Latest update February 22nd, 2025 2:00 PM
Mar 21, 2018 Features / Columnists, Freddie Kissoon
I went to Wakenaam on Saturday morning for the Hindu religious work for my niece who died last year. Hindus call it – “one year dead work.”
On my way to Georgetown, I saw five traffic operations, from Parika to Vreed-Hoop, where ranks were stopping drivers at random. I had the wrong person next to me in such situations – my wife. In the first encounter, I complained to the presiding officers and my wife was uneasy. She asked me not to intervene.
On my way to Georgetown, I got a call from a friend asking me to come to Providence station, because he was wrongfully arrested. At Providence, there was another random stop operation headed by a senior officer in khaki uniform. In all six situations, when the police saw me, I saw them whispering among themselves and looking at me. These people know I write about the impropriety of random stops often, and they knew there and then what they were doing was wrong.

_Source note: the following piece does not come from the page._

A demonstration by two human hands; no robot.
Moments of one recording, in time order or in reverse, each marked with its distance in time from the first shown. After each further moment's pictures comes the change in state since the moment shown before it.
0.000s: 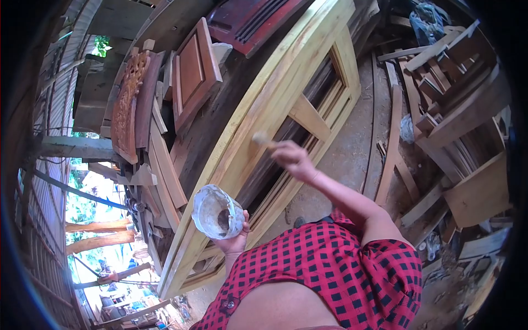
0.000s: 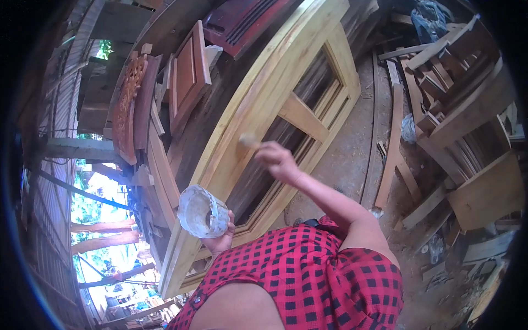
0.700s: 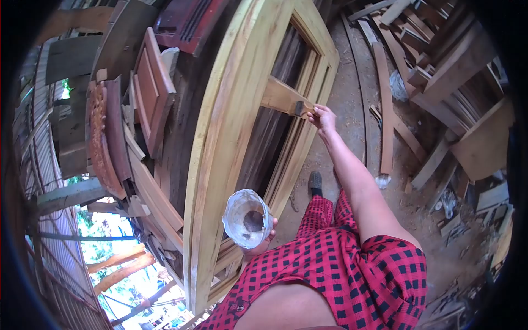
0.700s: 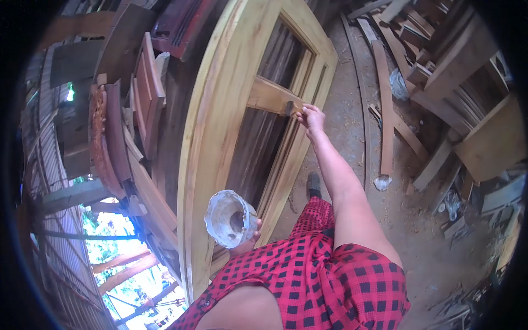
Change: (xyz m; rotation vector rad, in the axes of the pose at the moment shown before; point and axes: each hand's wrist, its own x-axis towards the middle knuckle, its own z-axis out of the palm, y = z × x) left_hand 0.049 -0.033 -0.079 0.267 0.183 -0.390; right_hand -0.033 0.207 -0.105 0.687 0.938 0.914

How is it possible that on one day I saw six operations of random stopping and the administration of the police force are unaware that such exercises take place often? The answer is that the hierarchy of the police force is involved in this abuse. It has not changed since the new administration came to power in 2015.
Do we have a creeping dictatorship in Guyana? I was shocked when some UG lecturers showed me the changes to the statutes of the university made in 2016 that centralize power, and has substantially diminished the role of the academic staff. I say without even a modicum of hesitation, that UG is less democratic in terms of devolution of power than when the PPP ruled this country.
Do we have a creeping dictatorship in Guyana? Let’s look at what happened at the central office of Region 5. Guards from the firm, Integrated Security Services, met at the office to seek help from the Regional administration. These poor souls have not been paid since November. They were removed by an order from the representative of the APNU+AFC government to Region 5, who goes under the title Regional Executive Officer (REO). What does that remind you of? Rewind the tape to when the PPP was in power.
AFC parliamentarian Michael Carrington intervened with a minister about security guards attached to a certain ministry being paid below minimum wage by a private firm contracted to the government. The minister told Carrington that is not the concern of the government. What does that remind you of? Obviously, the type of ministers the PPP had when it ruled Guyana.
Cleaner/sweepers have picketed the Office of the President over their meagre payment which is below minimum wage. But here is the horrible dimension to this tragedy.
The Public Service Union told the media that one of the reasons for the demonstration by these womenfolk is their demand that the APNU+AFC government implement a 2013 Cabinet decision on the raising of these income levels in accordance with the minimum wage regulations. These poor women no doubt thought that they would be freer after 2015.
Is there a creeping dictatorship in this country since the last election? I am curious to know how Lincoln Lewis and Dr. David Hinds would reply to that. Life is strange. I spoke to Lincoln Lewis three weeks before he was dropped as a Chronicle columnist. Lincoln was explicit – the government is not much different from the PPP and went on to explain that the difference is that it doesn’t physically harm and jail people like the PPP bosses did.
At that point I jumped in and told Lincoln that these are early days yet. When Jagdeo came to power in 1999, it was years after that critics were dismissed from their employment, others were jailed, and some died under suspicious circumstances. I was pellucid in my position to Lincoln and he can confirm what I said. I intoned that these are early days yet, so do not dismiss the possibility of the return to the days of the PPP when there were dismissals, arrests and deaths.
Is there a creeping dictatorship in tragic Guyana? Not for a fraction of a moment, not even a fraction, do I believe that the Chronicle’s editor-in-chief acted on his own in dropping Hinds and Lewis as columnists with the Chronicle. In coming columns, I will discuss what I told Khemraj Ramjattan about power when I met with him in February for the first time since he became a power holder, and what I told David Hinds at channel 9 studios when he first became a Chronicle columnist.